Безусловно, вульгарный релятивизм, согласно которому все что угодно представляет собой то же самое, что и все что угодно ещё, и потому невозможно проводить никаких различий между добром и злом, правильным и неправильным, истинным и ложным, является не только вопиюще самопротиворечивым, но и морально отталкивающим. Однако, многие альтернативы абсолютизма, например определённые виды плюрализма, перспективизма, прагматизма, а также умеренные формы релятивизма и конструктивизма, не обязательно противоречат сами себе. Все эти подходы объединяет не самоопровергающий характер, а вызов абсолютистским, универсалистским и объективистским убеждениям относительно существования надкультурных и надисторических стандартов рациональности, истины и морали. Как предостерегает Адорно (Adorno, 1979), интерпретировать это отрицание как самоопровергающую позитивную теорию столь же ошибочно, сколь и голословно.
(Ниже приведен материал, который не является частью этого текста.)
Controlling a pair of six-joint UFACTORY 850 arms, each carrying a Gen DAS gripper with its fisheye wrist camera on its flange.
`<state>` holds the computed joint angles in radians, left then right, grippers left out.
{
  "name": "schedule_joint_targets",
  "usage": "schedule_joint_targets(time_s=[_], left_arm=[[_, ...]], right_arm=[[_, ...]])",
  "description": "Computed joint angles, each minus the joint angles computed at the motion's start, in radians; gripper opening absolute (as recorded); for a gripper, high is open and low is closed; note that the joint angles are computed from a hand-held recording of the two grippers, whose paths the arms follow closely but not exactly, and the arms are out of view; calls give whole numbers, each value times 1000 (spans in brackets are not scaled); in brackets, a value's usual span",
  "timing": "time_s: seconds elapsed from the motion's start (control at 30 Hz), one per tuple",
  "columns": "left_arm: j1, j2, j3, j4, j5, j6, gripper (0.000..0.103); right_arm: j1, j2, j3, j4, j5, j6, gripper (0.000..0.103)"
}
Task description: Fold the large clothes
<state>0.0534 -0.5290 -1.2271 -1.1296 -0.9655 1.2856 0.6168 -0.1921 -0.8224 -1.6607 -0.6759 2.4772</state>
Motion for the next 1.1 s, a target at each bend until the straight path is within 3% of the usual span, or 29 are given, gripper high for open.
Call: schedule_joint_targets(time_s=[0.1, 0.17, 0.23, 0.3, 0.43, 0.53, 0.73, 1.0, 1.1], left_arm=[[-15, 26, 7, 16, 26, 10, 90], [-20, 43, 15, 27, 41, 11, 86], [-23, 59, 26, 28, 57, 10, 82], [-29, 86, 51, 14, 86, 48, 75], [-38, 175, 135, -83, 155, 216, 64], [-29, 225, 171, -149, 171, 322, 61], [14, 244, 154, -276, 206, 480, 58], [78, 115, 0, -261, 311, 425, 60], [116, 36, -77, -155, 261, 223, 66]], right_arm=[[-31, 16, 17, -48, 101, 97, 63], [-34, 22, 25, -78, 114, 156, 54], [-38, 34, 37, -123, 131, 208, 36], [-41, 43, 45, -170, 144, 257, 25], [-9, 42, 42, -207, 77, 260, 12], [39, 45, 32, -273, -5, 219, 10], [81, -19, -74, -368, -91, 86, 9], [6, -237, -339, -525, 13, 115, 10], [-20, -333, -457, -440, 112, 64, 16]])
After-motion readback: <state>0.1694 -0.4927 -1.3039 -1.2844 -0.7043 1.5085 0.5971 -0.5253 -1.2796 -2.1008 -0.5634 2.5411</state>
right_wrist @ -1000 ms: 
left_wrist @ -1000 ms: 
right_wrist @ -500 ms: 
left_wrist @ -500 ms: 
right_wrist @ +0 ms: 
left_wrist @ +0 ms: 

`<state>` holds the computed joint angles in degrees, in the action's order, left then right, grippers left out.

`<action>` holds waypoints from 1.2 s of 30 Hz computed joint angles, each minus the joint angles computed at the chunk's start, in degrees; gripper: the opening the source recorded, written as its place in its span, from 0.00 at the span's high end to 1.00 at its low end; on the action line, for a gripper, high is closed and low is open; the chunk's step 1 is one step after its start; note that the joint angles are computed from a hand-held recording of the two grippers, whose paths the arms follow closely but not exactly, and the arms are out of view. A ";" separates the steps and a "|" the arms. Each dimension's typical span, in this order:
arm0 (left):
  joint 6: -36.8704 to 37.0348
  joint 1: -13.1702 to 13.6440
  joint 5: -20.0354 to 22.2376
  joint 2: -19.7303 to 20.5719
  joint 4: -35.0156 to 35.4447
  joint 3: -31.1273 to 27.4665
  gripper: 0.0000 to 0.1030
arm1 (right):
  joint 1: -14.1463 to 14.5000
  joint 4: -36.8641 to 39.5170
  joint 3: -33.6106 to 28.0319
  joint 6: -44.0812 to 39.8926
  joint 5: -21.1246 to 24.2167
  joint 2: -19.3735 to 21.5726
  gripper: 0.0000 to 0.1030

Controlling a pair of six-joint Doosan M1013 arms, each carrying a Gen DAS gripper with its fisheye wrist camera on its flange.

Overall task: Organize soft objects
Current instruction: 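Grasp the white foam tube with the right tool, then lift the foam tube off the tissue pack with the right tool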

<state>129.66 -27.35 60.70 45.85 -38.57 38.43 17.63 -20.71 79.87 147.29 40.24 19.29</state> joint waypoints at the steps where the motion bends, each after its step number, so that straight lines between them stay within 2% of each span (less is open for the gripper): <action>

Короче говоря, я здесь предполагаю, что самоопровергающий характер большинства неабсолютистских подходов появляется только тогда, когда они либо считаются имеющими абсолютистские цели, либо оцениваются в соответствии со стандартами (понятиями абсолютной истины, рациональности и т. д), уместивши только в абсолютистской сфере дискурса.
Иными словами, эти подходы оказываются самоопровергающими только когда считаются, что они имеют абсолютистскую программу, то есть делают абсолютные утверждения.Таким образом, убедительность доказательства самоопровергающей природы неабсолютистских подходов основывается на принятии абсолютистской сферы дискурса. Однако у человеческого дискурса могут быть и иные цели, помимо доказательства абсолютной истинности или ложности утверждений знания, точек зрения или парадигм. Например, Майленд (Meiland, 1980), рассматривая утверждение: «если релятивизм только
относительно верен, то у нас нет никаких причин принимать его всерьёз», указывает, что это утверждение заранее предполагает, будто выражения заслуживают только чисто абсолютные или объективные вещи. Приводя свидетельства против универсалий и абсолютов, релятивисты могут пытаться рационально убеждать нерелятивистов в относительности всех концептуальных систем, включая и релятивистскую. Судя по всему, именно такой путь выбрал Гудмен (Goodman, 1978), который подчёркивает локальную (в противовес универсальной) действенность релятивистских утверждений знания. При такой формулировке тезис релятивизма вовсе не опровергает, а скорее иллюстрирует сам себя В. Н. Smith, 1993). Кроме того, я должен добавить, что можно апеллировать к разумности, уместности и даже «истинности» релятивистского тезиса, не действуя в сфере бивалентной теории истины — согласно которой высказывание является либо истинным, либо ложным (не истинным), вместо того чтобы обладать разными степенями «истинности» (Negotia, 1985). Наконец, как указывает Ротберг (Rothberg, 1994), доказательства самопротиворечивости, вроде перформативного парадокса Хабермаса (постановка под вопрос дискурса опровергает сама себя, поскольку предполагает дискурс), справедливы только в случае предположения невозможности выхода за пределы структур коммуникативной рациональности — а большинство духовных традиций подвергают сомнению именно это допущение! Во всех этих случаях релятивизм не опровергает сам себя и заслуживает выражения. Нечего и говорить, что аналогичные доводы с соответствующими изменениями можно привести и в пользу многих других неабсолютистских подходов — например, некоторых разновидностей плюрализма (Matilal, 1991; Panikkar, 1996; Rescher, 1993), контекстуализма (Lynch, 1998), перспективизма (MacIntyre, 1988) или умеренного релятивизма (Hales, 1997; MacIntyre, 1987, 1988; Margolis, 1986; Tianji, 1991).